## What you will do
Every line that contains "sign" must be located and copied from the data.

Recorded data
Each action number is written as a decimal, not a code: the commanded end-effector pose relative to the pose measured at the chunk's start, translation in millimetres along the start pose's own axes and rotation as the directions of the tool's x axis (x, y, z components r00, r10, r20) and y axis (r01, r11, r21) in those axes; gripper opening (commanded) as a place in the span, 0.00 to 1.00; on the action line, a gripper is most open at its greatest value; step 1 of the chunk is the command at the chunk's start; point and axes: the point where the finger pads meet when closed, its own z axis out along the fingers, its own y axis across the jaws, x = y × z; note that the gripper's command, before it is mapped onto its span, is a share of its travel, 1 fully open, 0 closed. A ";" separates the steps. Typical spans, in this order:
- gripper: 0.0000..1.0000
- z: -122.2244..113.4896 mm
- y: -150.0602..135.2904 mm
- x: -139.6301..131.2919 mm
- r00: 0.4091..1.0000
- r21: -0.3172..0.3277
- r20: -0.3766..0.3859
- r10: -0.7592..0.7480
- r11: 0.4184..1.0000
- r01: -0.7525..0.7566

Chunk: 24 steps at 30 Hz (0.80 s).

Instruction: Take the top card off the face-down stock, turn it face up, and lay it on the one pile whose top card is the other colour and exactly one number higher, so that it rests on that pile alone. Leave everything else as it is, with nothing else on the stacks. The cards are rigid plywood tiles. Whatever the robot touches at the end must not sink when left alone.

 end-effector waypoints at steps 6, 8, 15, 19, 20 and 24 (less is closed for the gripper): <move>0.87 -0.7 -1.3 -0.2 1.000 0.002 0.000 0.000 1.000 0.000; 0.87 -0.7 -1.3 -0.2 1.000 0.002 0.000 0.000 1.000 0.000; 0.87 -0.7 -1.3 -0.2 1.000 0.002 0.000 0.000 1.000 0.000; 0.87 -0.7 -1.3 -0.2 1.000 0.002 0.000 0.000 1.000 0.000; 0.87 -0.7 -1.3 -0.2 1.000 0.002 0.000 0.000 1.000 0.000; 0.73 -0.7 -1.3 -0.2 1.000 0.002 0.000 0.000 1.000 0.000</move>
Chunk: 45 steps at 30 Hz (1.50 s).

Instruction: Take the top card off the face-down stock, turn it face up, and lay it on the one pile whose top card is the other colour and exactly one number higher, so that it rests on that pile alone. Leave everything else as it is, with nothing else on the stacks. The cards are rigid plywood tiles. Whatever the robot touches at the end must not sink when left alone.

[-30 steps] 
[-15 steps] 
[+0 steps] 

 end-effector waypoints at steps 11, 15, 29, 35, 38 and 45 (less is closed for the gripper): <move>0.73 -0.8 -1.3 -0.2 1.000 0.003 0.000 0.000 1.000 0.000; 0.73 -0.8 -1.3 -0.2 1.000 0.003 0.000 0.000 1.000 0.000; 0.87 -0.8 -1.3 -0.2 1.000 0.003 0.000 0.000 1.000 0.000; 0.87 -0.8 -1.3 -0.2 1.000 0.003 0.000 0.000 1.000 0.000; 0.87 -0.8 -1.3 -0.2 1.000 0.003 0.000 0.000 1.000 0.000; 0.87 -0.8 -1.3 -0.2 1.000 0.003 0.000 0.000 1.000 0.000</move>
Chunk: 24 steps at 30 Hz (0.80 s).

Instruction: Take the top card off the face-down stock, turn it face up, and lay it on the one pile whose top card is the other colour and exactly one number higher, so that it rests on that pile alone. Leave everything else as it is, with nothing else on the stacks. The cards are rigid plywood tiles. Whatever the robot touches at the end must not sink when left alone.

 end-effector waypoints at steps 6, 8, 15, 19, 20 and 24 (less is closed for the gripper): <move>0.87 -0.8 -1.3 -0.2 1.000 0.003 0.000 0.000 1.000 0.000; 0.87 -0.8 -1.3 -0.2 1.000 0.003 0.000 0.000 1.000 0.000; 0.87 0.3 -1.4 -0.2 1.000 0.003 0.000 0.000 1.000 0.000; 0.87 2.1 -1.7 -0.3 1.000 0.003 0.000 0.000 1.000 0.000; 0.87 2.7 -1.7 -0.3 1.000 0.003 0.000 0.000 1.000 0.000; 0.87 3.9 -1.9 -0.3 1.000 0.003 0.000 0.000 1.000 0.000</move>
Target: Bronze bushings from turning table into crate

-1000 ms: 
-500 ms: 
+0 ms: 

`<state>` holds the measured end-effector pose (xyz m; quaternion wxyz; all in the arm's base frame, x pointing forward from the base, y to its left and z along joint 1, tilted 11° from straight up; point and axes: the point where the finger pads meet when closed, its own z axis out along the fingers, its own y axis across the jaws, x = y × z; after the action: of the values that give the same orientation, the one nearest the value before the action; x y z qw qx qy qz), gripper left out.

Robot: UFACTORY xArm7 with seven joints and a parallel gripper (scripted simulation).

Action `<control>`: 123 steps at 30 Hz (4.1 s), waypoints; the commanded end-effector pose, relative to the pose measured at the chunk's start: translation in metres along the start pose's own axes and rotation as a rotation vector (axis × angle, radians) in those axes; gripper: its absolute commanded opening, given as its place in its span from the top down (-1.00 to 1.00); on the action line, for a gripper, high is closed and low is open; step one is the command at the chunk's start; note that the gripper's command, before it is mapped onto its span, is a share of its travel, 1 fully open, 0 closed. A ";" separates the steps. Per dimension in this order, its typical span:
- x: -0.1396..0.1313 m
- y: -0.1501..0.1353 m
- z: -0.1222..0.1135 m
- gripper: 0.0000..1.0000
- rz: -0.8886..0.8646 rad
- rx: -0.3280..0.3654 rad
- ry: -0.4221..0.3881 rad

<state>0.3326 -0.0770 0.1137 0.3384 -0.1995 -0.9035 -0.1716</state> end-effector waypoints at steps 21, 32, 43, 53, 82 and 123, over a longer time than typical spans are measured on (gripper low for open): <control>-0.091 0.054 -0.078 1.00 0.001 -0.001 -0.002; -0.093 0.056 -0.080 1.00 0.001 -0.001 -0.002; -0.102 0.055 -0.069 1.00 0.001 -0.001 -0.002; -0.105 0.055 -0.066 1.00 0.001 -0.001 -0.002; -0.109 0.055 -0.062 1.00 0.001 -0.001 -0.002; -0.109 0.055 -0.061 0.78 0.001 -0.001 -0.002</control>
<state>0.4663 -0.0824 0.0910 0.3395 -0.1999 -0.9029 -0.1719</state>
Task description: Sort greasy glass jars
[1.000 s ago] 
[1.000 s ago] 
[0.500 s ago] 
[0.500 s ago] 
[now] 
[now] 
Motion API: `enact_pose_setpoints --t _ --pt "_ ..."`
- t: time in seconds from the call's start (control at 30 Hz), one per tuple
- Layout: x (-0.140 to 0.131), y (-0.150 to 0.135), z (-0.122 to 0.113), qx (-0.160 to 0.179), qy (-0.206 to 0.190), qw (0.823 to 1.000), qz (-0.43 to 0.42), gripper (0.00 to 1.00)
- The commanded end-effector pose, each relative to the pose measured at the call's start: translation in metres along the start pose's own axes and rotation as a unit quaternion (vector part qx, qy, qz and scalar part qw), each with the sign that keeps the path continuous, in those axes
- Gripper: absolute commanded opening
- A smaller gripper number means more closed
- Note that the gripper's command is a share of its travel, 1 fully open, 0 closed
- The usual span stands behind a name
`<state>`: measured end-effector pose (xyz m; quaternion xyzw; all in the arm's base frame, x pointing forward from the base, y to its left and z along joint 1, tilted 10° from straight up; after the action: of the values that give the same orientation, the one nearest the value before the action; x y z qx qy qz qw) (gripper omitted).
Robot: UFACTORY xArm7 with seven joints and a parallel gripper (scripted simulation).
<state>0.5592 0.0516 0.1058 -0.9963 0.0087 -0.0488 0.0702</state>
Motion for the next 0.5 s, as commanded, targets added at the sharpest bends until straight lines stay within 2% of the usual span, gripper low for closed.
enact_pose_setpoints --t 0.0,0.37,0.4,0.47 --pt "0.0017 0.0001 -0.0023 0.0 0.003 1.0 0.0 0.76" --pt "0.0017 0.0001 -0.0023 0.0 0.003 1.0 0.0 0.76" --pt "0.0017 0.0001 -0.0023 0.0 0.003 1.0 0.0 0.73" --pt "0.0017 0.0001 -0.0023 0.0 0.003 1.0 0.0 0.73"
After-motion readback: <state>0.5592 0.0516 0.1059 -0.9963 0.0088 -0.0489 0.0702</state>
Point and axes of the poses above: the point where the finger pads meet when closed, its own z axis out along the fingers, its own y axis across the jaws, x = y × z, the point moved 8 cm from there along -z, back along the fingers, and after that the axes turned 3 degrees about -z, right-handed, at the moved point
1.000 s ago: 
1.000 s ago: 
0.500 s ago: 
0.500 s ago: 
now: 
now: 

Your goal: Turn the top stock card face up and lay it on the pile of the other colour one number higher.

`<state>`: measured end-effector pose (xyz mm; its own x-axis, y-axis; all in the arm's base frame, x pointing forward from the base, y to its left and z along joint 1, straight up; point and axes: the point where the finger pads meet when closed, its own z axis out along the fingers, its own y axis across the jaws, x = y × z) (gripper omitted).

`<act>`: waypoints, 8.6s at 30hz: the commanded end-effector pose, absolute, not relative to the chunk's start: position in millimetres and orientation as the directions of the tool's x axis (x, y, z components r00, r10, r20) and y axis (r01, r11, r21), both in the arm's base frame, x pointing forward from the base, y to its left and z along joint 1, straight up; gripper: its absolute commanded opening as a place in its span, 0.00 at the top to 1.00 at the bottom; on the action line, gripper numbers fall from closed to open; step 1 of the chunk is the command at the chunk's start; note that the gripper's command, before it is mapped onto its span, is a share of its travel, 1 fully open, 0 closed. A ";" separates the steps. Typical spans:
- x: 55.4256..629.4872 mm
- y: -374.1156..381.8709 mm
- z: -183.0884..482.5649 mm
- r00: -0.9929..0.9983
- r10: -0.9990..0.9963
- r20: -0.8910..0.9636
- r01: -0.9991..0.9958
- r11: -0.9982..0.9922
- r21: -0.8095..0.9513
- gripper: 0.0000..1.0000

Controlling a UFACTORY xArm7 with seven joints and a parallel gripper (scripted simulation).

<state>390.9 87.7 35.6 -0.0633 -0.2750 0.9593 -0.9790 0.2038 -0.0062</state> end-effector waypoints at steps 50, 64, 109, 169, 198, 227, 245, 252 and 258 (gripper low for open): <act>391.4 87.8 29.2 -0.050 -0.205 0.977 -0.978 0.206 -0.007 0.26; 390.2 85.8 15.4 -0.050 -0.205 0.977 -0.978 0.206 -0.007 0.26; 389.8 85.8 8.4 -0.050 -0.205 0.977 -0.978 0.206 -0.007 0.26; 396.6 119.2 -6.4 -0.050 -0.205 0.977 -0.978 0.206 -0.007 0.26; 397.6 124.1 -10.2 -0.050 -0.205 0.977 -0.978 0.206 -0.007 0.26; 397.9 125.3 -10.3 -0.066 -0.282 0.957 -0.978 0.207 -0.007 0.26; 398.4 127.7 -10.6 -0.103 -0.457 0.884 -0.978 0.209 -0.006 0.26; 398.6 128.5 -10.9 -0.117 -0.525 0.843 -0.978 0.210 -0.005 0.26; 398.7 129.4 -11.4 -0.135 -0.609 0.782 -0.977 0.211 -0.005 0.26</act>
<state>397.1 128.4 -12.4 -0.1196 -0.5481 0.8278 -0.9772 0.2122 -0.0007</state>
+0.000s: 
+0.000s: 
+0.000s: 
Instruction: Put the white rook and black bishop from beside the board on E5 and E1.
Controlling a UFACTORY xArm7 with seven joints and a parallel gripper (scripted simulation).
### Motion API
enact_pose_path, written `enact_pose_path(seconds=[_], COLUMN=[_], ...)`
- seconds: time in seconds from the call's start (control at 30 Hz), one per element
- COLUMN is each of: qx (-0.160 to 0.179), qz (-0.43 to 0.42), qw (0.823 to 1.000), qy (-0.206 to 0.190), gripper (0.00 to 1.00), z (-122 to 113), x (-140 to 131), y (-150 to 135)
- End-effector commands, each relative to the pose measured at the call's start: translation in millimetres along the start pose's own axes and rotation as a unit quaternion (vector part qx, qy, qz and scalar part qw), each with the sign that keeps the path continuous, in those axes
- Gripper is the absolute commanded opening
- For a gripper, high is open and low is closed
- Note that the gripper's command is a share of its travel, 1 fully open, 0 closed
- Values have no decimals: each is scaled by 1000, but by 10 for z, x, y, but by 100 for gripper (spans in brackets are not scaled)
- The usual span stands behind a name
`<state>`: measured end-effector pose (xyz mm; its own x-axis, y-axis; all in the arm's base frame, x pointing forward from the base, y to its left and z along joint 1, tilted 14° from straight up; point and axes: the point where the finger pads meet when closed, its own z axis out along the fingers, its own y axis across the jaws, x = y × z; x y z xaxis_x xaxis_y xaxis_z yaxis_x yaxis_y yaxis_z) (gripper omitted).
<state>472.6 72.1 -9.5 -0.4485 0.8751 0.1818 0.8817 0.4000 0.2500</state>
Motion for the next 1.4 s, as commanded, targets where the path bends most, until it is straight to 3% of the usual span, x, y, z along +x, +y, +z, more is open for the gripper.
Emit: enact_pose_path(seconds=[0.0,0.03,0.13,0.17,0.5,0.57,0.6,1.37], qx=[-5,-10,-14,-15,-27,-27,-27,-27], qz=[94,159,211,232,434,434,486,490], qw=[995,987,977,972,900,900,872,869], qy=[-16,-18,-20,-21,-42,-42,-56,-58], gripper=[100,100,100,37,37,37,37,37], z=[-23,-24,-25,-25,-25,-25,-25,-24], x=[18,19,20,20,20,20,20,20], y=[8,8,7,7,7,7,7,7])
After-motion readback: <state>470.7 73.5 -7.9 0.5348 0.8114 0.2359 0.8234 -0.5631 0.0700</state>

## Expected output
- The commanded end-effector pose, each relative to the pose measured at the call's start: translation in metres along the start pose's own axes and rotation as a unit quaternion (vector part qx, qy, qz and scalar part qw), each with the sign that keeps the path continuous, in those axes
- End-effector commands, each relative to the pose measured at the call's start: translation in millimetres along the start pose's own axes and rotation as a unit quaternion (vector part qx, qy, qz and scalar part qw), each with the sign that keeps the path continuous, in those axes

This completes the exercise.